Is it possible to change the batch_size of a dataloader after it was created?

Is this possible?
I’m asking this becasue for example today I had couple of models and for each of them I’d like to use a different batch_size, I initially created a dataloader with lets say batch_size of 32, and now I want to increase its size to lets say 128. but I dont want to create a new dataloader.
Is this possible?
I would appreciate any kind of help in this regard.

This shouldn’t be allowed in the current version anymore and you’ll get a ValueError:

ValueError: batch_size attribute should not be set after DataLoader is initialized

Creating a new DataLoader should be cheap, so I would recommend to initialize a new DataLoader.

2 Likes

Thanks, but why not?

Why isn’t this possible? How do I know what kind of DataLoader was passed?

Say I have the following:

def return_dl(
    dataloader: DataLoader,
    batch_size: int = None,
) -> DataLoader:

    if batch_size is not None:
        dataloader.batch_size = batch_size

    return dataloader

Here, dataloader could be any DataLoader subclass, e.g. 'NeighborLoader` from PyTorch Geometric. Why should this remain not allowed?

1 Like

The ValueError was added here when persistent_workers were introduced since changing internal attributes won’t have an effect anymore. I’m sure the code owners would like to hear your concerns and PRs should be welcome in case you want to allow changing these attributes for valid use cases.

1 Like

Thanks for the reply. But then how would one handle my use case? You receive an already instantiated DataLoader, and one has to change its batch size while keeping all the rest. What would be the best way to do so? How can one initialize a new DataLoader that is exactly like the old but with a different batch size?

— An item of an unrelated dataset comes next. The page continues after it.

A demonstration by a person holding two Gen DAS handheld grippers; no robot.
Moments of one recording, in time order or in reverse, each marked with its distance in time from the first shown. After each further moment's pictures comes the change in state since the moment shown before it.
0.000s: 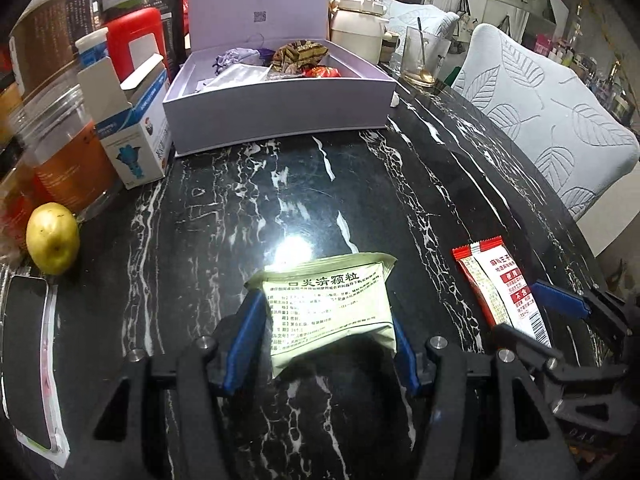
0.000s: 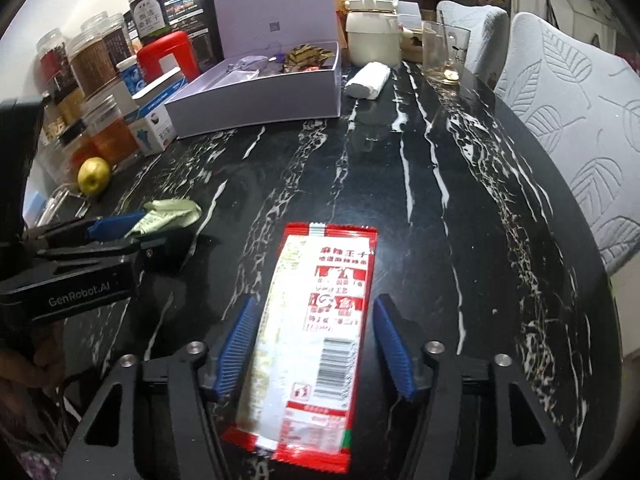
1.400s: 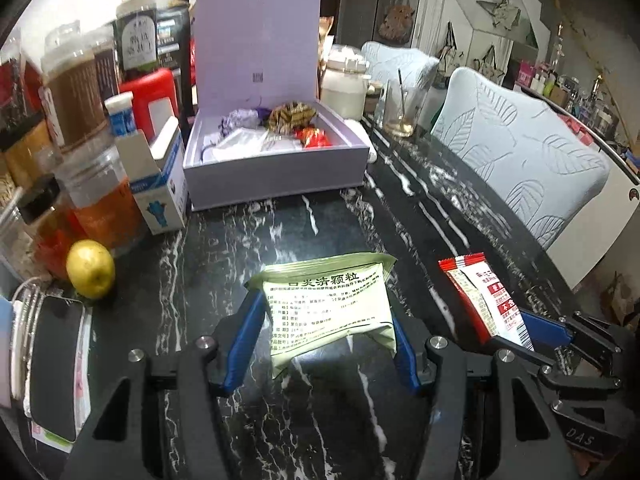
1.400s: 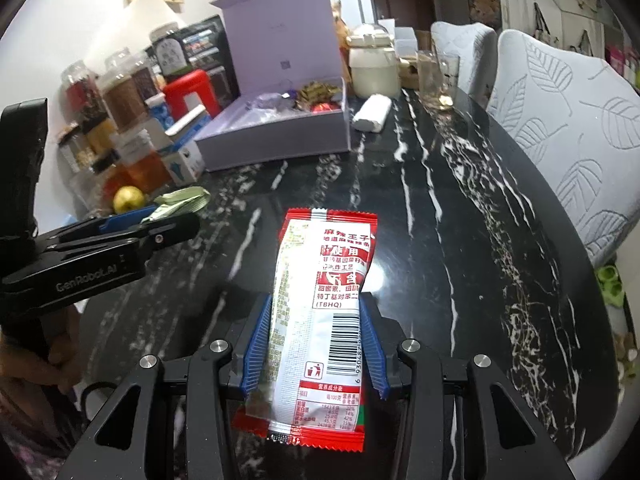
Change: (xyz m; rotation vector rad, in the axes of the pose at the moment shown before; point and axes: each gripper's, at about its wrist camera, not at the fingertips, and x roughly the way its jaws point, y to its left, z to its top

Exactly as you’ve described: you could re-initialize a new DataLoader. Usually the creation of the DataLoader is cheap compared to the actual data loading and processing (assuming you are using lazy data loading).
Another complication (besides persistent workers) is that each worker pre-fetches batches in advance. If your code now manipulates internal states (such as the batch size) how and when should the change be visible?
Maybe there could be a clear API design, so your ideas are welcome.

Thanks for being very active here!

Yep, I see. But re-initializing a new DataLoader is not easy as I do not know how this DataLoader was initialized! In my design, the user passes a dataloader and I have to change its batch size. Why? Well, because that dataloader (more the data behind it) is used to train two different models. The second model benefits from huge batch sizes. To solve the problem, I see no other solutions but to force the user to create two dataloaders, unless there is an easy way to create a new DataLoader from an existing one.

You should be able to still read the attributes of the passed DataLoader and could create the new one based on these attributes. Note that you might also need to check the internal sampler and its attributes in order to restore it. In case the user creates a custom sampler and you wouldn’t have the source code of it (I don’t know how it would work but it seems you don’t even know how the Dataset is defined), you might not be able to restore it.